* [WHAT IS BEING ASKED] Copy the records exactly. Include every line.

* [INPUT DATA]
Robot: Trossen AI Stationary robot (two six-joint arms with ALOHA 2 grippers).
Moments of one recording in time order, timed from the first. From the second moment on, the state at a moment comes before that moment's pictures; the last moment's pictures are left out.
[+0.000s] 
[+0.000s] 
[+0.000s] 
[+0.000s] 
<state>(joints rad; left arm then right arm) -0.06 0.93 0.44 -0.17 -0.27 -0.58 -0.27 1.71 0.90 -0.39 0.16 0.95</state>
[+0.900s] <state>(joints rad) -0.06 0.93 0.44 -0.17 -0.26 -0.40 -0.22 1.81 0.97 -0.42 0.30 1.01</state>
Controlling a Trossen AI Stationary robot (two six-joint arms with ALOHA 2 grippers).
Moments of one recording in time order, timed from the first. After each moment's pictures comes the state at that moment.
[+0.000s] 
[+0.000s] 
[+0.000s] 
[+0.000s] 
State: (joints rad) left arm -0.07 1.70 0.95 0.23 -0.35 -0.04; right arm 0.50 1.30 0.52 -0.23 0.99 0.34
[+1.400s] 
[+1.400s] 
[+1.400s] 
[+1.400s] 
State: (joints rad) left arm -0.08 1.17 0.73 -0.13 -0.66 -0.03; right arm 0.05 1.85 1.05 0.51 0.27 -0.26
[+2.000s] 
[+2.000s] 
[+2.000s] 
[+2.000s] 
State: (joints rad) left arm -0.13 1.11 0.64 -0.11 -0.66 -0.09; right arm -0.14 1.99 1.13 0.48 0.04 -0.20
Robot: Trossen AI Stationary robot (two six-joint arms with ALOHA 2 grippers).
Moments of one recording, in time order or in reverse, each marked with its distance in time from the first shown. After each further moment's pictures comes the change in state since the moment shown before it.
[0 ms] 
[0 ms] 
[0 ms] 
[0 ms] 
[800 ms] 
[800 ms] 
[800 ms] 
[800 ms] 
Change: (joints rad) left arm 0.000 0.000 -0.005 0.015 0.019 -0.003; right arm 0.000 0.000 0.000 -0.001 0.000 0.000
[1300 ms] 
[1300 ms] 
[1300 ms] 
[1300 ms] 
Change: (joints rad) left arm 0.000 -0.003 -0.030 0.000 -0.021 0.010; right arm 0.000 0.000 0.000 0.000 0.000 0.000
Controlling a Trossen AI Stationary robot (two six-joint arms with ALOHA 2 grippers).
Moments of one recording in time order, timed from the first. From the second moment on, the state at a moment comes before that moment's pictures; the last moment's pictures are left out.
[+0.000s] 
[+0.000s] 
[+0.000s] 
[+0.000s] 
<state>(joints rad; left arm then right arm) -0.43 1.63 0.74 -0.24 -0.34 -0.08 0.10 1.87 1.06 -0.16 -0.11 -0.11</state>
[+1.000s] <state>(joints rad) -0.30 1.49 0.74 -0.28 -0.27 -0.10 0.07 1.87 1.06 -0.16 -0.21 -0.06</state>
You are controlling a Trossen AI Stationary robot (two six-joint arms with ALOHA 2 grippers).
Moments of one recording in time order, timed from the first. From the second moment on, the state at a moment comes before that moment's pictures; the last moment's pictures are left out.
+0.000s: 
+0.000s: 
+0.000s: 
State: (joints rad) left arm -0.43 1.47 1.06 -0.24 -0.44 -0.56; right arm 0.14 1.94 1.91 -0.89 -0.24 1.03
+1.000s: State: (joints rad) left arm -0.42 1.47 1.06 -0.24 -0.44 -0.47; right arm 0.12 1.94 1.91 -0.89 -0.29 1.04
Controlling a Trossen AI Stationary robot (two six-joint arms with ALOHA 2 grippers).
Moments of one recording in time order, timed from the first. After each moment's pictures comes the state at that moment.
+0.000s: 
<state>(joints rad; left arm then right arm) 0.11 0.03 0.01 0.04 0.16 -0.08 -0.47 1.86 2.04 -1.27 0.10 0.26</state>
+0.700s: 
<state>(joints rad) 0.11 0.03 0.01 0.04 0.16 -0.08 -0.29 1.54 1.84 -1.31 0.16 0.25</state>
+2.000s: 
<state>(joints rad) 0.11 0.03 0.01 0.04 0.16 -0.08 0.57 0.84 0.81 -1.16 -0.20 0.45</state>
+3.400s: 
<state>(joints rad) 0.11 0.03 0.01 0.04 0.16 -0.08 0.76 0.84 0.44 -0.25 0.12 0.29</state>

* [SOLUTION TO THIS PROBLEM]
Robot: Trossen AI Stationary robot (two six-joint arms with ALOHA 2 grippers).
Moments of one recording in time order, timed from the first. From the second moment on, the state at a moment comes before that moment's pictures; the last moment's pictures are left out.
[+0.000s] 
[+0.000s] 
[+0.000s] 
[+0.000s] 
<state>(joints rad; left arm then right arm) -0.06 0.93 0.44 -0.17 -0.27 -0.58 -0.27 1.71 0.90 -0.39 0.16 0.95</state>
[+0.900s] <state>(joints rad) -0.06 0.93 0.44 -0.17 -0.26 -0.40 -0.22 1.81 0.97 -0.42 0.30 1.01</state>
Controlling a Trossen AI Stationary robot (two six-joint arms with ALOHA 2 grippers).
Moments of one recording in time order, timed from the first. After each moment's pictures comes the state at that moment.
[+0.000s] 
[+0.000s] 
[+0.000s] 
[+0.000s] 
State: (joints rad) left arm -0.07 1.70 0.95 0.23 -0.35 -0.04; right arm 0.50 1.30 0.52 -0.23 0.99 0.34
[+1.400s] 
[+1.400s] 
[+1.400s] 
[+1.400s] 
State: (joints rad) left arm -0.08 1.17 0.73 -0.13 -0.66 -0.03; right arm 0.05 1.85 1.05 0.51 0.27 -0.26
[+2.000s] 
[+2.000s] 
[+2.000s] 
[+2.000s] 
State: (joints rad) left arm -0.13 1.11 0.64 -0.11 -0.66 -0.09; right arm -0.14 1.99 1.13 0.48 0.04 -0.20
Robot: Trossen AI Stationary robot (two six-joint arms with ALOHA 2 grippers).
Moments of one recording, in time order or in reverse, each marked with its distance in time from the first shown. After each further moment's pictures comes the change in state since the moment shown before it.
[0 ms] 
[0 ms] 
[0 ms] 
[0 ms] 
[800 ms] 
[800 ms] 
[800 ms] 
[800 ms] 
Change: (joints rad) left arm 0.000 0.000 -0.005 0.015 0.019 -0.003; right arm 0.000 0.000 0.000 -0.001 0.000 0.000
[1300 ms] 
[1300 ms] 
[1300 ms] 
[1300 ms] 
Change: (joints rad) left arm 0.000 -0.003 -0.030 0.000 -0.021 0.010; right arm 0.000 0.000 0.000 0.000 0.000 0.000
Controlling a Trossen AI Stationary robot (two six-joint arms with ALOHA 2 grippers).
Moments of one recording in time order, timed from the first. From the second moment on, the state at a moment comes before that moment's pictures; the last moment's pictures are left out.
[+0.000s] 
[+0.000s] 
[+0.000s] 
[+0.000s] 
<state>(joints rad; left arm then right arm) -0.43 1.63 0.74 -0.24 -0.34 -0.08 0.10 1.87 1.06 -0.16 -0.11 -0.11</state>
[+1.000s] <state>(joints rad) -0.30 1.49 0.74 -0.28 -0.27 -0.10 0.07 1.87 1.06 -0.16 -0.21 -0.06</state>
You are controlling a Trossen AI Stationary robot (two six-joint arms with ALOHA 2 grippers).
Moments of one recording in time order, timed from the first. From the second moment on, the state at a moment comes before that moment's pictures; the last moment's pictures are left out.
+0.000s: 
+0.000s: 
+0.000s: 
State: (joints rad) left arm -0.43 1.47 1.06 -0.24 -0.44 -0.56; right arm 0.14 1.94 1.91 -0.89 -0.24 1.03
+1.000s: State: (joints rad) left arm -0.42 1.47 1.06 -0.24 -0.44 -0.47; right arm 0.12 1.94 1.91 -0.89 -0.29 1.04
Controlling a Trossen AI Stationary robot (two six-joint arms with ALOHA 2 grippers).
Moments of one recording in time order, timed from the first. After each moment's pictures comes the state at that moment.
+0.000s: 
<state>(joints rad; left arm then right arm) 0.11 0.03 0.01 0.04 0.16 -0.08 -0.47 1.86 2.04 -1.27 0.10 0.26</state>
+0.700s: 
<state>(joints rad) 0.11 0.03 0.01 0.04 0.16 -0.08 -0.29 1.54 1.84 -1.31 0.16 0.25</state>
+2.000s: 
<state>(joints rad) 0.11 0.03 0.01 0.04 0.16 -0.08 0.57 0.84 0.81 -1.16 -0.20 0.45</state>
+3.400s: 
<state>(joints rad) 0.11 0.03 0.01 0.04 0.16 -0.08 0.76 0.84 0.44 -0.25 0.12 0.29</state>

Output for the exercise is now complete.